▸ Exercise
Pictures must not appear; the answer is exactly the lines from the one that holds "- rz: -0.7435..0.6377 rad" through the end of the material.

▸ Records supplied
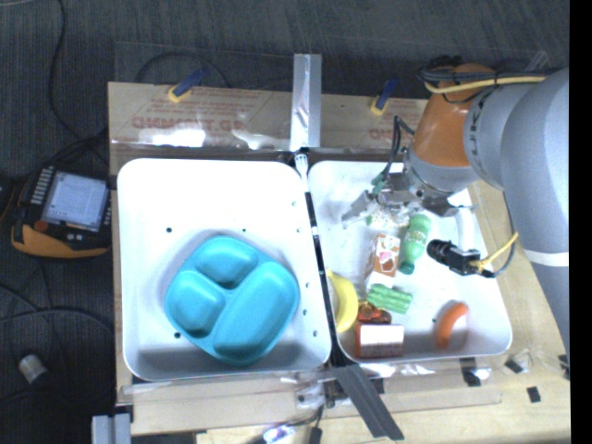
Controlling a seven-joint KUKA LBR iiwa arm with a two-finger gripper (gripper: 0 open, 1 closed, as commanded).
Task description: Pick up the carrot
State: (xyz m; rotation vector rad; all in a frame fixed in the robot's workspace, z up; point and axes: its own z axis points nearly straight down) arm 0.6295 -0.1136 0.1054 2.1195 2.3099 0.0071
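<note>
- Carrot (450, 323): near the right bin (499, 339)'s front right corner, long axis tilted, upper end leaning right.
- Gripper (388, 199): over the same bin's rear; open or closed, cannot tell.
- Carrot well apart from gripper, toward the front and right, past the green bottle (415, 240).

We see the carrot (450, 324), a short orange piece, slightly curved. It lies flat on the white floor of the right bin, near its front right corner, apart from the other things there.
</note>
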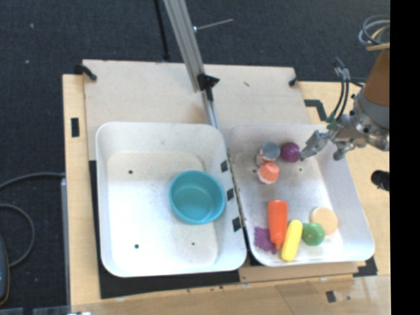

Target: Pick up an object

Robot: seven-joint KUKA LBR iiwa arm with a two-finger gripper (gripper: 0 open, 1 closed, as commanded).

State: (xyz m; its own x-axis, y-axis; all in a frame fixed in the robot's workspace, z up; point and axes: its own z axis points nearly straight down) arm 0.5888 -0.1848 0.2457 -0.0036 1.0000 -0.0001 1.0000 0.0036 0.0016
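I have the counter (144, 90) carrying two white bins: the left bin (118, 176) holds a teal bowl (196, 197), probably parked apart as too wide to grab. The right bin (341, 195) crowds the candidates: an orange cylinder (277, 220), yellow piece (291, 240) and purple ball (290, 152). My claw (319, 143) hovers right of that ball; whether it's released or clenched, I cannot tell. No labels readable.

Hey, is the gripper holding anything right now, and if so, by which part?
Nothing is seen held. The gripper hovers over the right bin, beside the purple ball, with no object between its fingers.
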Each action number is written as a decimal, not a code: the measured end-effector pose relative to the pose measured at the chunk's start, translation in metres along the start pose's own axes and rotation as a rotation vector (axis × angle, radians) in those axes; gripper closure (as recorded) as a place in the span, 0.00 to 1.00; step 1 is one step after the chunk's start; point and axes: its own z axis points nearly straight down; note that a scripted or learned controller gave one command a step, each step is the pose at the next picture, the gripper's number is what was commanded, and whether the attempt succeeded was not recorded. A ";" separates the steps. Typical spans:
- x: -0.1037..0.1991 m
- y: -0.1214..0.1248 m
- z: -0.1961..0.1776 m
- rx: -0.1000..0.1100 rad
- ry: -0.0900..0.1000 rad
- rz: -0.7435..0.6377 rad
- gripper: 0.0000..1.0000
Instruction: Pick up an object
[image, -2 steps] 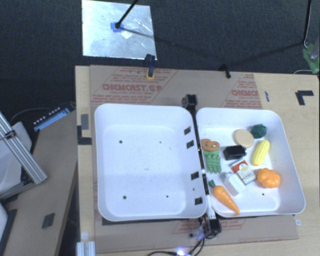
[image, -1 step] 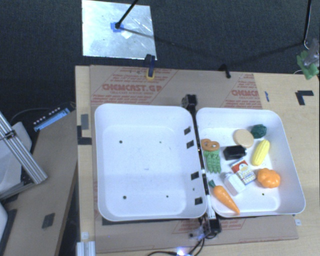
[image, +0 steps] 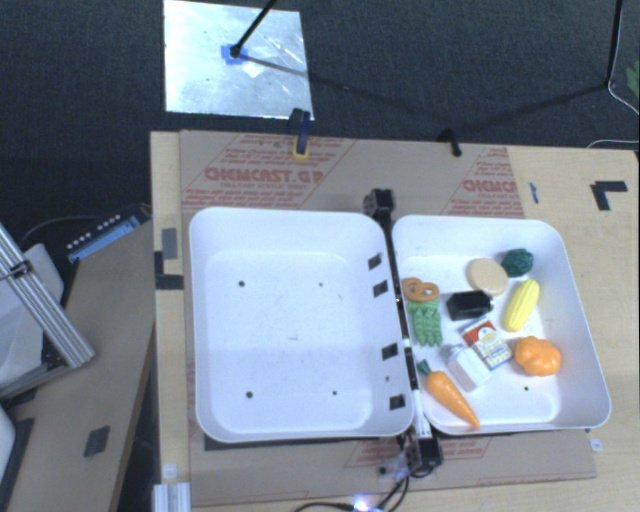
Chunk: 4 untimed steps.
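Carrot (image: 450, 398) lies in the right bin's (image: 545, 402) front left corner; pincer state cannot be told.

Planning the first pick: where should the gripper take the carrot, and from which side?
Grip the carrot across its thicker orange middle, coming straight down from above. It lies flat, slanting in the right bin, tip toward the front; fingers should close across its narrow width, clear of the white box beside it.

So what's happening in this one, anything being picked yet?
Nothing is being handled yet. The toys all lie in the right bin: a carrot, corn, an orange pumpkin, a pretzel, a black block and a few others. The left bin sits beside it.
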 end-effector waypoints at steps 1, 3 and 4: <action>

▸ Solution for this exercise
- rz: -0.7435..0.6377 rad
- gripper: 0.0000..1.0000
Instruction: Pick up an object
[image, -2 steps] 
[image, -1 step] 
[image, +0 steps] 
Chunk: 4 untimed steps.
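Carrot (image: 450, 398) lies in the right bin's (image: 545, 402) front left corner; pincer state cannot be told.

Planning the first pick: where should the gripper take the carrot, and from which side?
Grip the carrot across its thicker orange middle, coming straight down from above. It lies flat, slanting in the right bin, tip toward the front; fingers should close across its narrow width, clear of the white box beside it.

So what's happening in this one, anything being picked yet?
Nothing is being handled yet. The toys all lie in the right bin: a carrot, corn, an orange pumpkin, a pretzel, a black block and a few others. The left bin sits beside it.
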 end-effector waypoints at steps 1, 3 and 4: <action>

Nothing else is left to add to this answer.